Холмс подтащил поближе два плетеных кресла и поставил их футах в четырех-пяти от кушетки. Можно было подумать, что женщину эту окружал незримый барьер, переступать который не дозволялось. Холмс знаком приказал мне сесть. Я сел, он тоже; я снова увидел у него на лбу тонкую пленку пота. Да, в комнате было довольно жарко, но раньше я никогда не замечал у него ничего подобного. Очень хотелось понять, что все-таки случилось с моим другом и какие именно мысли проносятся сейчас у него в мозгу.
– Начнем с официальных представлений, – проговорил Холмс, причем ни в голосе, ни на лице не отразилось никаких эмоций. – Позвольте представить вам баронессу Эммуску Дюбейк.
Баронесса приветственно кивнула.
– Это вам принадлежит та гигантская крыса? – осведомился я без обиняков.
– Сколь же любознателен ваш друг, – проговорила она негромко, приподняв бровь. – А я-то всегда считала, что вы, англичане, мастера изощренных иносказаний. На деле же оказалось, что вы не терпеливее голодных терьеров, завидевших кость. – Она обернулась ко мне. Улыбка исчезла, и ее глаза, изумительные черные глаза, холодно поблескивали. – Ладно, хотите получить ответ – извольте. Да, доктор, гигантская крыса принадлежит мне. Гигантская крыса – мое оружие. Я… как бы выразиться поточнее? Я способствовала ее созданию. Родилась я в Венгрии, однако много лет провела на Суматре и там наблюдала за этими странными, злобными тварями. Размером они со щенка, но, сбившись в стаю, в состоянии одолеть человека и за несколько минут изувечить его до смерти. Вот я и задумалась: а ведь они могут стать настоящей угрозой, если вырастить их покрупнее и заразить смертоносной бациллой. Какую же это дарует власть! Я многое изучала в своей жизни, у меня большие способности к освоению, запоминанию и развитию чужих мыслей. Продвинуться в познании хоть на шаг дальше, подсветить хотя бы краешек тени – такова неизменно была моя цель. Медицина, естествознание, оккультизм – я испробовала все. И все освоила.
– Оккультизм! – вырвалось у меня невольно.
– Рядовой разум не смеет заглянуть за пределы изведанного.
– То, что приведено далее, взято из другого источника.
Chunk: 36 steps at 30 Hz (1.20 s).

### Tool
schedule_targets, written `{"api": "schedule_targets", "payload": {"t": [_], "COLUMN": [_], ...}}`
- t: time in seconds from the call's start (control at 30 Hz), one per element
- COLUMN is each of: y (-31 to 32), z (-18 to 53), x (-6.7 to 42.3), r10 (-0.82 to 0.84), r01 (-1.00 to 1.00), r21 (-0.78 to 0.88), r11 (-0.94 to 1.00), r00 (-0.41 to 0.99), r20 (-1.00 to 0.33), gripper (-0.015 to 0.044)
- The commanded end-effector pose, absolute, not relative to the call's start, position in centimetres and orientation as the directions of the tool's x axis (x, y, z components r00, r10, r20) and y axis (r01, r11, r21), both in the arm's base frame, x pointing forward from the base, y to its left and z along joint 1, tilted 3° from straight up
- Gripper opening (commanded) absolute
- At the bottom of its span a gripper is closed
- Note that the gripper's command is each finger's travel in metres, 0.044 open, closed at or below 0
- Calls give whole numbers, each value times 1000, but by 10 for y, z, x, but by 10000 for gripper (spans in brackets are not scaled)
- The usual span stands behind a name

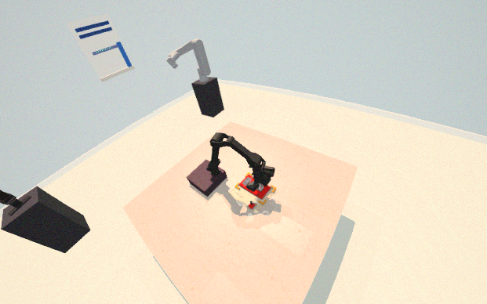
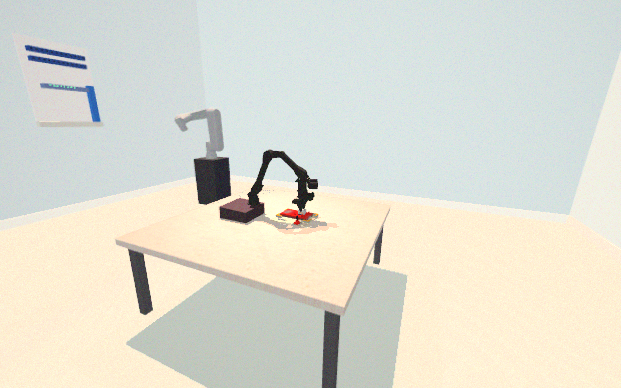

Нет, нужно идти дальше, чтобы… подчинить других.
– Значит, вот к чему все это – подчинить других?
– Разумеется. В этом и состоит смысл жизни. Подчинять – значит властвовать, властвовать – значит быть свободной. Вот я подчинила себе Шерлока Холмса и положила конец его вмешательству в мои планы.
Я посмотрел на своего друга. Лицо его было безучастно. Глаза остекленели, и хотя дуло пистолета все еще угрожало мне, он, казалось, вовсе меня не видел. Он слышал, но, по всей видимости, не воспринимал. Сладкоречие баронессы, похоже, ввергло его в оцепенение.
– А скоро я подчиню себе и вас, доктор Уотсон, – продолжала баронесса. – Не протестуйте и не надейтесь, что сможете вырваться. Вы теперь муха, что беспомощно бьется в паутине, и спастись вам не дано. Вы качаете головой, но это лишь отчаянная… и бессмысленная бравада. Сейчас я продемонстрирую вам свою силу.
Тут она внезапно распрямилась на кушетке, блеснул металл, и я увидел, что нога ее закована в металлическую колодку. Баронесса была хромой. Природа, даровавшая этой женщине несравненную красоту и замечательный ум, отомстила ей, наделив увечным телом. Похоже, баронесса не успела перехватить мой взгляд или просто проигнорировала мое открытие. Ведь в противном случае ей пришлось бы признать реальность своего единственного изъяна. Да, она была умна и претендовала на то, что обладает познаниями, выходящими за пределы современной медицинской науки, но это не могло излечить ее от хромоты. Полагаю, мысль эта сильно ее терзала.